For this exercise, return all the data word for word, with images left out.

# # # # #

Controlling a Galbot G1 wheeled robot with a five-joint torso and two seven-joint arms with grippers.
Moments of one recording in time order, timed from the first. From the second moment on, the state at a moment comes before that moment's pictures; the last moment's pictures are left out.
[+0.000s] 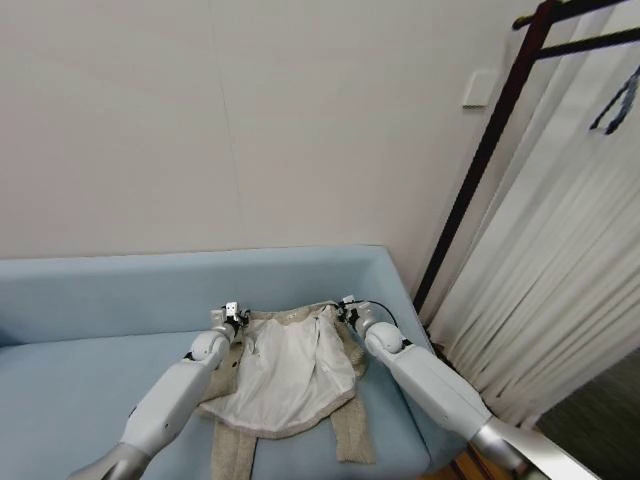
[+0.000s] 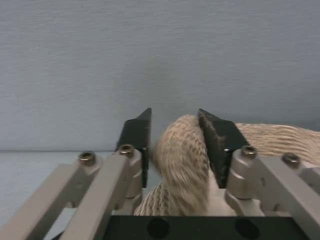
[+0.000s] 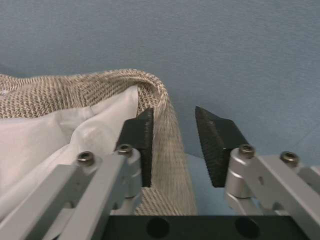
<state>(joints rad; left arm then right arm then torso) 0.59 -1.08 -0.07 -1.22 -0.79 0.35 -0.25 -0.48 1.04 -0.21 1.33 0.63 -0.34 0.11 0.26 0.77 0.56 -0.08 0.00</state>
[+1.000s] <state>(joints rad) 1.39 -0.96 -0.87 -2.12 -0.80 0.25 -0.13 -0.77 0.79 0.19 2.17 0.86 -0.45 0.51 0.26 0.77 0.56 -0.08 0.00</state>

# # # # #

**Answer below**
Controlling a Galbot G1 wheeled robot with a five-joint torso and two seven-joint arms with grippers.
Moments of one recording in time order, timed from the first. From the second moment on, the state at a moment comes before that moment's pictures; the last moment's pictures are left out.
[+0.000s] 
[+0.000s] 
[+0.000s] 
<state>(joints rad; left arm then right arm then torso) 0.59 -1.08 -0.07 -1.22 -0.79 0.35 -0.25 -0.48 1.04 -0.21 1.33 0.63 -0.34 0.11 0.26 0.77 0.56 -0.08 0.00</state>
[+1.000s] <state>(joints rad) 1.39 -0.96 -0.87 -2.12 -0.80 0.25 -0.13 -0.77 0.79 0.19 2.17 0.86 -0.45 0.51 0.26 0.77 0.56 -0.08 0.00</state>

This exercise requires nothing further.